Scope of work and deliverables: Besides the business-specific metrics for sales and marketing, what might be signs the collaboration is going well, and what will it take to get there? For example, should this be a one-off meeting or a more regular get-together.

Timeline: Improved sales and marketing alignment might be the destination, but what’s the journey? Will getting on the same page take weeks, months or a full year?

Budget: Maybe all you need is to buy donuts for the meeting, but in other cases sales and marketing alignment might be accelerated by strategic investments in the right tools. This could include CRM, of course, but also marketing automation, analytics and more.

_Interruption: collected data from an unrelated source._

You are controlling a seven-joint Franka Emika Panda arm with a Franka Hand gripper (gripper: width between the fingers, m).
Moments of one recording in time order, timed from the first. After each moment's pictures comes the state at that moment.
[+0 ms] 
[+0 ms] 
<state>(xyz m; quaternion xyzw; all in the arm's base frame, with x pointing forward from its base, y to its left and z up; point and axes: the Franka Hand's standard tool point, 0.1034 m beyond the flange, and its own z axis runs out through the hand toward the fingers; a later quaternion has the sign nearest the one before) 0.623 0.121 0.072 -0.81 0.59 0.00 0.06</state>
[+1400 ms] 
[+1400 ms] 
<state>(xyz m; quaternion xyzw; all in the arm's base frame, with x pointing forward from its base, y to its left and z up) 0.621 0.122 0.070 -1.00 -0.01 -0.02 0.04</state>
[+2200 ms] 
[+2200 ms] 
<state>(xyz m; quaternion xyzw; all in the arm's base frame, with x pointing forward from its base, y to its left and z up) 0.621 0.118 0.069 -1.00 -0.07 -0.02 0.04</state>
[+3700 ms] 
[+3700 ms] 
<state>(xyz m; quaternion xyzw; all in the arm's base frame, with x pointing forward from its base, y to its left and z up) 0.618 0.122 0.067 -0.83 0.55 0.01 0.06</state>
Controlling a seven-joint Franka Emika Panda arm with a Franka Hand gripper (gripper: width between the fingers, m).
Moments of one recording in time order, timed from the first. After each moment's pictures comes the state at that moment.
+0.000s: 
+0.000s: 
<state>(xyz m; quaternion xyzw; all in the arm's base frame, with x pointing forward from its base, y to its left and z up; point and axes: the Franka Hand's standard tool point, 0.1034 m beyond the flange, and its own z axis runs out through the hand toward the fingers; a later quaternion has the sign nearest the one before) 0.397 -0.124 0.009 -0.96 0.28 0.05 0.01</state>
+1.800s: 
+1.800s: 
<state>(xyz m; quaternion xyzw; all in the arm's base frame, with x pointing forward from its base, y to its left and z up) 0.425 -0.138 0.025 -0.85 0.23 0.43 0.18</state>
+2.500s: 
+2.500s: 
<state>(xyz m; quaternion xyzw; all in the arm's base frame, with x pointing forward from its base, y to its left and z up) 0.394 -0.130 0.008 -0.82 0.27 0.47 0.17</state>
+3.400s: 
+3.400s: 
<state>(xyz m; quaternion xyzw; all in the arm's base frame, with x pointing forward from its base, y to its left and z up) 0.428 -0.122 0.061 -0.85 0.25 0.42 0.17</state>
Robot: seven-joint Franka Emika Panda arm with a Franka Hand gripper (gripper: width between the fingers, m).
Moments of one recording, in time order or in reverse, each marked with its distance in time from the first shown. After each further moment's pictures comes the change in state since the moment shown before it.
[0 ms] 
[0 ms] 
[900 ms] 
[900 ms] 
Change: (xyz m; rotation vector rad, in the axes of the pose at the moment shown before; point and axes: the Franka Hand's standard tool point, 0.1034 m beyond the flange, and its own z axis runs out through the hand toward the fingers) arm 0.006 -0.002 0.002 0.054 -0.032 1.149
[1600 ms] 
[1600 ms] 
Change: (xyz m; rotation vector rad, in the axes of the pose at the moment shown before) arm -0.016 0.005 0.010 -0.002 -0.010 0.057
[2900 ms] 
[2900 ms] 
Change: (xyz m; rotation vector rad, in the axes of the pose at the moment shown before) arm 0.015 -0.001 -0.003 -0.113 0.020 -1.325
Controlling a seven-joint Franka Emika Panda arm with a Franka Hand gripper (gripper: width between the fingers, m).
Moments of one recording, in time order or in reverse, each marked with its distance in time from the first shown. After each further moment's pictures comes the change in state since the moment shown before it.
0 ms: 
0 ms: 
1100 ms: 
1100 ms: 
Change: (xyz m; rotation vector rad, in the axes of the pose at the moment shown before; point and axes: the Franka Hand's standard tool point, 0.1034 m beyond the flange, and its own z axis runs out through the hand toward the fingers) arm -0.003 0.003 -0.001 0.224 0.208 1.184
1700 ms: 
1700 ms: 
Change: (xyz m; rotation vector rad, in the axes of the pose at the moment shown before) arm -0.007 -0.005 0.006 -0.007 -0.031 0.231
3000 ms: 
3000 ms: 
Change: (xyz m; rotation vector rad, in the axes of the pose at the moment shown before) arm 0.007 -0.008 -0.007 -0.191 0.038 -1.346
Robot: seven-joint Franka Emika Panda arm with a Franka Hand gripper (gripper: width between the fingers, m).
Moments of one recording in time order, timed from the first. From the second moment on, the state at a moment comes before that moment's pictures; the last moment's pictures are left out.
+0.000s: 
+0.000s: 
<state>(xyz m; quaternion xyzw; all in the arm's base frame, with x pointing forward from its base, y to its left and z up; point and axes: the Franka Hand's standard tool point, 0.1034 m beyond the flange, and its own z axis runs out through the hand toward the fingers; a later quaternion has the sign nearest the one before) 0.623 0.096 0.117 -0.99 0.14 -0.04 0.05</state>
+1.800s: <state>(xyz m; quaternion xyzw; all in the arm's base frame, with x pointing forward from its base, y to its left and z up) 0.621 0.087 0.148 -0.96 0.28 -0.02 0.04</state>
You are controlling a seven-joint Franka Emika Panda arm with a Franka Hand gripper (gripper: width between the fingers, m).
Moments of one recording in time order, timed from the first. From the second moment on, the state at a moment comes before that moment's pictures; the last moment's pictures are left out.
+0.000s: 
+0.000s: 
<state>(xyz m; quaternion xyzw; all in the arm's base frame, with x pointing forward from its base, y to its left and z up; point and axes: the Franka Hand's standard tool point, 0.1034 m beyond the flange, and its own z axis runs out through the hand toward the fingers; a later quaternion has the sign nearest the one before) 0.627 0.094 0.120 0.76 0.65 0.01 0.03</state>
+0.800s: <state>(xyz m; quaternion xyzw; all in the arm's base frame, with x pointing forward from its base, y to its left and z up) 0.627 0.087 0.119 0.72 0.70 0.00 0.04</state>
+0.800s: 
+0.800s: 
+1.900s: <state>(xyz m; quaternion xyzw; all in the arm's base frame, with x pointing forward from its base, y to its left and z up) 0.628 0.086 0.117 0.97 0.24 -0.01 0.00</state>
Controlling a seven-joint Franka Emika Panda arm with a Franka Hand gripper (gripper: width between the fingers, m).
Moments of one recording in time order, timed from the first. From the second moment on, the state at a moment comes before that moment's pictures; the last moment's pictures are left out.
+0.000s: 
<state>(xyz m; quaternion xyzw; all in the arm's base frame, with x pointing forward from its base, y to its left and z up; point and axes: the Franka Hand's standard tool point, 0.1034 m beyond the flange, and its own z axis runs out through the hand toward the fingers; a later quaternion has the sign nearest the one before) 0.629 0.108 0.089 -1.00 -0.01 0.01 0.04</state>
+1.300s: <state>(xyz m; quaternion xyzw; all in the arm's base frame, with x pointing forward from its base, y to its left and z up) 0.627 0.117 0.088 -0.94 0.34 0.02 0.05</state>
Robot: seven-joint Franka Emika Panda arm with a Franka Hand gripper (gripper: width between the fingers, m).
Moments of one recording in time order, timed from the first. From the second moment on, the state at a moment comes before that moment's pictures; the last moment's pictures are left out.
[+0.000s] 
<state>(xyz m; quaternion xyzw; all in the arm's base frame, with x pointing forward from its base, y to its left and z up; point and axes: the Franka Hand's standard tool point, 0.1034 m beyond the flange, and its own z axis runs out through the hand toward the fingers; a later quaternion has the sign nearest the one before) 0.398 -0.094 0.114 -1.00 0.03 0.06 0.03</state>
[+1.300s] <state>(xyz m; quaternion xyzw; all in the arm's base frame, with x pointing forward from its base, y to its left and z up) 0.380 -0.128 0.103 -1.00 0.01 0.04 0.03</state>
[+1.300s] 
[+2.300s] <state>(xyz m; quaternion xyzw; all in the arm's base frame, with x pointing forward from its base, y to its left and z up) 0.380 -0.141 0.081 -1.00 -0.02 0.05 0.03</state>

Find A Way To Keep Connected Before The Meeting Ends

Nobody likes having their e-mail messages ignored. Nobody likes being part of long e-mail chains. Nobody wants to be pestered with phone calls every other hour. Yet part of the value of working more cooperatively involves marketing and sales groups determining the preferred ways to ask questions, get feedback and resolve problems. Don’t wait until everyone goes back to their desks to iron this out. Instead, offer some suggestions and see what resonates.

  • Should we be social? People may already be using things like Facebook and Twitter in their personal lives, and there are business-ready equivalents that may be easier and more fun to use for virtual conversations between sales and marketing teams.
  • Is there an appetite for an app? Consumers are no longer the only ones using apps to be more productive. Businesses are creating highly sophisticated apps of their own that work internally to manage business processes, and communications can be a strong part of that.
  • Are you ready for your close up? Cloud computing is making it easier than ever before to not only share data but stream communications from one device to another. This includes the use of video as a way to reach out to staff no matter where they are and avoid the occasional problems with tone in e-mail or written communications.

As always, end every meeting with clarity on key action items and who’s responsible. And offer a heartfelt thank you – when sales and marketing teams agree to start the process of meeting they’re one step closer to the kind of alignment that many firms are desperately hoping to see.